The various illustrative components, logic, logical blocks, modules, circuits, operations, and algorithm processes described in connection with the examples disclosed herein may be implemented as electronic hardware, firmware, software, or combinations of hardware, firmware, or software, including the structures disclosed in this specification and the structural equivalents thereof. The interchangeability of hardware, firmware and software has been described generally, in terms of functionality, and illustrated in the various illustrative components, blocks, modules, circuits and processes described above. Whether such functionality is implemented in hardware, firmware or software depends upon the particular application and design constraints imposed on the overall system.
Various modifications to the examples described in this disclosure may be readily apparent to persons having ordinary skill in the art, and the generic principles defined herein may be applied to other examples without departing from the spirit or scope of this disclosure. Thus, the claims are not intended to be limited to the examples shown herein, but are to be accorded the widest scope consistent with this disclosure, the principles and the novel features disclosed herein.
Additionally, various features that are described in this specification in the context of separate examples also can be implemented in combination in a single implementation. Conversely, various features that are described in the context of a single implementation also can be implemented in multiple examples separately or in any suitable subcombination. As such, although features may be described above as acting in particular combinations, and even initially claimed as such, one or more features from a claimed combination can in some cases be excised from the combination, and the claimed combination may be directed to a subcombination or variation of a subcombination.
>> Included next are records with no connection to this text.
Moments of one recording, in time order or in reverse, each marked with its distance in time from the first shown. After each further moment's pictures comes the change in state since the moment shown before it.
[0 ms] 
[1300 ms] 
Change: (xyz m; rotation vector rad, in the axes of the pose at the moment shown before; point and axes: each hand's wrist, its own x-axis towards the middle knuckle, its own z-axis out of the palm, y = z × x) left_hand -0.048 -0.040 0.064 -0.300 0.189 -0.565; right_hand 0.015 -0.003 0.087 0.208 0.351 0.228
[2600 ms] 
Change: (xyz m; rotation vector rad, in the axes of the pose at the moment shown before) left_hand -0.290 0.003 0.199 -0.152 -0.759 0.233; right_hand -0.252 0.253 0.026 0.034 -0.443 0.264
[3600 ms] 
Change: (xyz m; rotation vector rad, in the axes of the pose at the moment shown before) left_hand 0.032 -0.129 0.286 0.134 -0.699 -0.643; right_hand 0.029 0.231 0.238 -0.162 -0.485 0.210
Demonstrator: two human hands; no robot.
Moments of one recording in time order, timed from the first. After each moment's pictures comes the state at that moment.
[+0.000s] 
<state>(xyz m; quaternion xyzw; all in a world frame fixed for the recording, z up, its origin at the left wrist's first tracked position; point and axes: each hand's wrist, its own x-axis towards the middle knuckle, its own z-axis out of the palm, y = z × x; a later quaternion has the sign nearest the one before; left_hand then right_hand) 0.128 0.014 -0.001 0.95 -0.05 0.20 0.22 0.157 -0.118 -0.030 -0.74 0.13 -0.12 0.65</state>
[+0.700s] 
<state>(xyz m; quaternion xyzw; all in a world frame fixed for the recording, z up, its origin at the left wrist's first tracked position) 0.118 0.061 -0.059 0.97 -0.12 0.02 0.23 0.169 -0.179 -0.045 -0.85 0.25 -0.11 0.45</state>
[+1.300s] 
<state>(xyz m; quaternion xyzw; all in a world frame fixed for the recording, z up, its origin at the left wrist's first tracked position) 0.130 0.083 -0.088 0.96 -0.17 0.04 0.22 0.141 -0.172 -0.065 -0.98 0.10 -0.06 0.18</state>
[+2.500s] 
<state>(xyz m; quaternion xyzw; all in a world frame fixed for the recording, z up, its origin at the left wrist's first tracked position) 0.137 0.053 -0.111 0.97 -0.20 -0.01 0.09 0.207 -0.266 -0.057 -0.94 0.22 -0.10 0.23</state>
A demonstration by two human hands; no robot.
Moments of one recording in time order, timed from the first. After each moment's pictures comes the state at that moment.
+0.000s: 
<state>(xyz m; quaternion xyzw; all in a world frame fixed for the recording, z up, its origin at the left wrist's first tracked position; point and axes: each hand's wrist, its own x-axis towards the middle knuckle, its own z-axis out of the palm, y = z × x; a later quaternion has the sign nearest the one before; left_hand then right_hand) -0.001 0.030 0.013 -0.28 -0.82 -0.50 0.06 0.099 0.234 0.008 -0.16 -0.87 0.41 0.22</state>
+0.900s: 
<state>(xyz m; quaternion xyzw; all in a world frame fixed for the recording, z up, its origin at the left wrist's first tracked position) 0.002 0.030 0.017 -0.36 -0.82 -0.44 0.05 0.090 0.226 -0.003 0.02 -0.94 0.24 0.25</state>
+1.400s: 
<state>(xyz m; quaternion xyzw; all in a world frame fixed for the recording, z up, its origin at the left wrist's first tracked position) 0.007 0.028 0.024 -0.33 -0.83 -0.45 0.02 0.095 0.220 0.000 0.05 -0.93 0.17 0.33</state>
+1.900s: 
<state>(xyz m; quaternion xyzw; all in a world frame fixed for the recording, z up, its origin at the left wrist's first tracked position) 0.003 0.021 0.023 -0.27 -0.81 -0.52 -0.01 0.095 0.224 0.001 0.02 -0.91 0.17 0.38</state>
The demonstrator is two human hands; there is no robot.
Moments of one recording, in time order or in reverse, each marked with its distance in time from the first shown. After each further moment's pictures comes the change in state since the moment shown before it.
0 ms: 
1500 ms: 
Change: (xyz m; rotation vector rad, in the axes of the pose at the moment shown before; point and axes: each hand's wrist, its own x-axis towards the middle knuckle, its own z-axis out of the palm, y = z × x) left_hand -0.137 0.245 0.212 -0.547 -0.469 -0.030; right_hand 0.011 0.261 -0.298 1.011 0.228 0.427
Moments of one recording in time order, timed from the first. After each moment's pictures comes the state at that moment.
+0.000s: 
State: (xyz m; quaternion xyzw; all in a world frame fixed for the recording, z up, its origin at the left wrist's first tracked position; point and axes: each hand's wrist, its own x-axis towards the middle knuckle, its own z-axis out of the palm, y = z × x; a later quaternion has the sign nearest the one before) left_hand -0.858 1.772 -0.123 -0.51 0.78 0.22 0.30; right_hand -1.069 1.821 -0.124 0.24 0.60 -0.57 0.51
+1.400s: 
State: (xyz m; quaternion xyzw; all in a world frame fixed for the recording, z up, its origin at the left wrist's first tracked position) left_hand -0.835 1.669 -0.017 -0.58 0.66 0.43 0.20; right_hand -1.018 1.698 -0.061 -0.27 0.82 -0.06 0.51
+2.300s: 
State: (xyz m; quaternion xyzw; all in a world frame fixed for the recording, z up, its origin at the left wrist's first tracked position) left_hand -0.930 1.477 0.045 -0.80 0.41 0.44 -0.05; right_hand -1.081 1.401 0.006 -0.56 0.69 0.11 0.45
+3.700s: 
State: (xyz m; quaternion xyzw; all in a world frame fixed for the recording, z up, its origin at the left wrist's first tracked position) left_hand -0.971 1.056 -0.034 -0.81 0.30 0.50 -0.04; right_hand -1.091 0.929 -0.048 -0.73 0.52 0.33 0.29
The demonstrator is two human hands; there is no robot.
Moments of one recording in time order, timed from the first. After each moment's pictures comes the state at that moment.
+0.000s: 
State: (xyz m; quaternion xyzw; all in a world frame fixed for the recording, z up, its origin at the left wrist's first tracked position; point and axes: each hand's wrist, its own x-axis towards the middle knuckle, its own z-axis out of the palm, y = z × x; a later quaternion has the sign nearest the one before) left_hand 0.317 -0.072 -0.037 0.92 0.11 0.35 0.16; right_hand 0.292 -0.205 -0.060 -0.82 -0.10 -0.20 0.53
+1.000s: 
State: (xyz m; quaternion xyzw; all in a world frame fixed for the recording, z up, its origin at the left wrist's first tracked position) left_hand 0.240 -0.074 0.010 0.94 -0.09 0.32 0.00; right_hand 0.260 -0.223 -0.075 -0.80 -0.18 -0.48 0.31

Similarly, while operations are depicted in the drawings in a particular order, this should not be understood as requiring that such operations be performed in the particular order shown or in sequential order, or that all illustrated operations be performed, to achieve desirable results. Further, the drawings may schematically depict one or more example processes in the form of a flowchart or flow diagram. However, other operations that are not depicted can be incorporated in the example processes that are schematically illustrated. For example, one or more additional operations can be performed before, after, simultaneously, or between any of the illustrated operations. In some circumstances, multitasking and parallel processing may be advantageous. Moreover, the separation of various system components in the examples described above should not be understood as requiring such separation in all examples, and it should be understood that the described program components and systems can generally be integrated together in a single software product or packaged into multiple software products.